- [DIRECTIONS]: The listing below must be repeated word for word, with its images excluded.
________________________
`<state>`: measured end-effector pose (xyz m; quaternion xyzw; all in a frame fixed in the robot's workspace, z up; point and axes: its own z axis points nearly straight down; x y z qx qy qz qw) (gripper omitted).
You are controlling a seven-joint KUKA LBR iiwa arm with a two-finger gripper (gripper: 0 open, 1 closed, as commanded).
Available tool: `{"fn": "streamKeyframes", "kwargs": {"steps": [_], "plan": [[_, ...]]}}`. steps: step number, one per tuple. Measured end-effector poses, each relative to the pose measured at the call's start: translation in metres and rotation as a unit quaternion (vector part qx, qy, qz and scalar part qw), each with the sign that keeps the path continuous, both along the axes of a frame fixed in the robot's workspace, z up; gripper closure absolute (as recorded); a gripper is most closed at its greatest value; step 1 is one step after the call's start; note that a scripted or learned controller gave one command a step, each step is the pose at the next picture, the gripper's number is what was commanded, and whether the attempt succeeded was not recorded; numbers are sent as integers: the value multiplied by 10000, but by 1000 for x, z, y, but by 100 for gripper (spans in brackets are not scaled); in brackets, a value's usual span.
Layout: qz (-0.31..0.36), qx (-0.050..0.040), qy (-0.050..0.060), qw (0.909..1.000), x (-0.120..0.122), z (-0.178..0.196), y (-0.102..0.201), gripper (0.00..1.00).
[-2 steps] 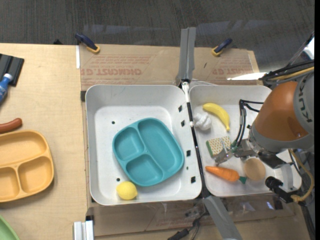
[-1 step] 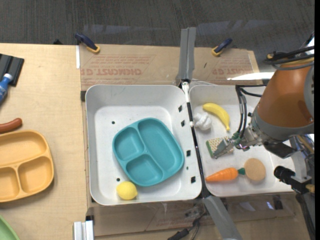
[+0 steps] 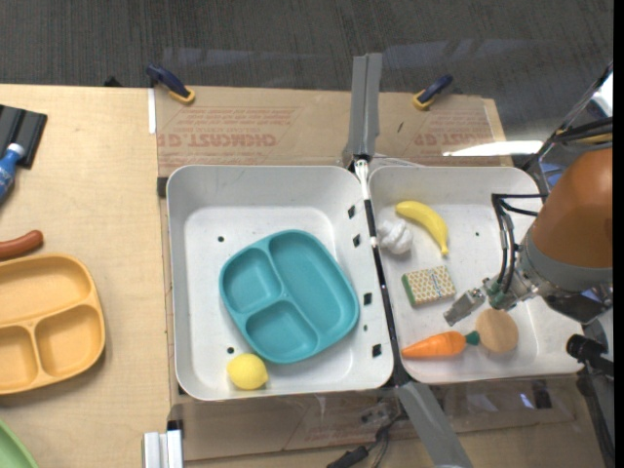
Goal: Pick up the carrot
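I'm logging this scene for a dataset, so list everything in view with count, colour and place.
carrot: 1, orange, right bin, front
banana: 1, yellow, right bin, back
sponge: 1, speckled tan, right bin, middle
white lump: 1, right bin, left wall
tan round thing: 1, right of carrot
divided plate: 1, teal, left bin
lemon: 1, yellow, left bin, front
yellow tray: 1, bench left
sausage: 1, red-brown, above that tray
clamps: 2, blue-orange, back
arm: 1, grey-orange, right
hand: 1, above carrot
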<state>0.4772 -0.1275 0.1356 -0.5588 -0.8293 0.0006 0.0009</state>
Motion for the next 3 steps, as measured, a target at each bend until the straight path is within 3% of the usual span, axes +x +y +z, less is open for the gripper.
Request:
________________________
- [RESULT]:
`<state>`: measured end-effector pose (xyz m; quaternion xyzw; all in a frame fixed in the robot's workspace, z up; point and axes: its own z axis points nearly straight down; x y z qx qy qz qw) (gripper omitted).
You are controlling a seven-joint KUKA LBR iiwa arm with a two-finger gripper (gripper: 0 open, 1 closed, as commanded).
Available tool: `{"fn": "streamKeyframes", "kwargs": {"steps": [_], "plan": [[_, ...]]}}`. steps: step number, one per tuple. Measured end-effector poses, each relative to the pose measured at the call's start: translation in metres and rotation as a unit quaternion (vector part qx, qy, qz and scalar part qw), each with the sign that keeps the path continuous, both along the axes of a frame fixed in the robot's workspace, z up; gripper closure absolute (as recorded); a gripper is most closed at its greatest value; step 1 is one step after the call's start; note that a scripted or learned controller gave one command a step, each step is the pose at the next picture, the gripper's number is what was commanded, and whether the attempt succeeded was not recorded; numbers are sent as integers: the value multiplied by 10000, but by 1000 for x, z, y, but by 100 for gripper (spans in brackets are not scaled); in brackets, a value's usual span.
Layout: qz (-0.31..0.36), qx (-0.050..0.040), qy (-0.050..0.060), qw (0.909..1.000), x (-0.120..0.122), z (-0.178..0.196), y (-0.102..0.201), gripper (0.00..1.00).
[-2 steps] 
[-1 step] 
[+0 steps] 
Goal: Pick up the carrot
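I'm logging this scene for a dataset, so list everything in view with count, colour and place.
carrot: 1, orange, right bin, front
banana: 1, yellow, right bin, back
sponge: 1, speckled tan, right bin, middle
white lump: 1, right bin, left wall
tan round thing: 1, right of carrot
divided plate: 1, teal, left bin
lemon: 1, yellow, left bin, front
yellow tray: 1, bench left
sausage: 1, red-brown, above that tray
clamps: 2, blue-orange, back
arm: 1, grey-orange, right
hand: 1, above carrot
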<state>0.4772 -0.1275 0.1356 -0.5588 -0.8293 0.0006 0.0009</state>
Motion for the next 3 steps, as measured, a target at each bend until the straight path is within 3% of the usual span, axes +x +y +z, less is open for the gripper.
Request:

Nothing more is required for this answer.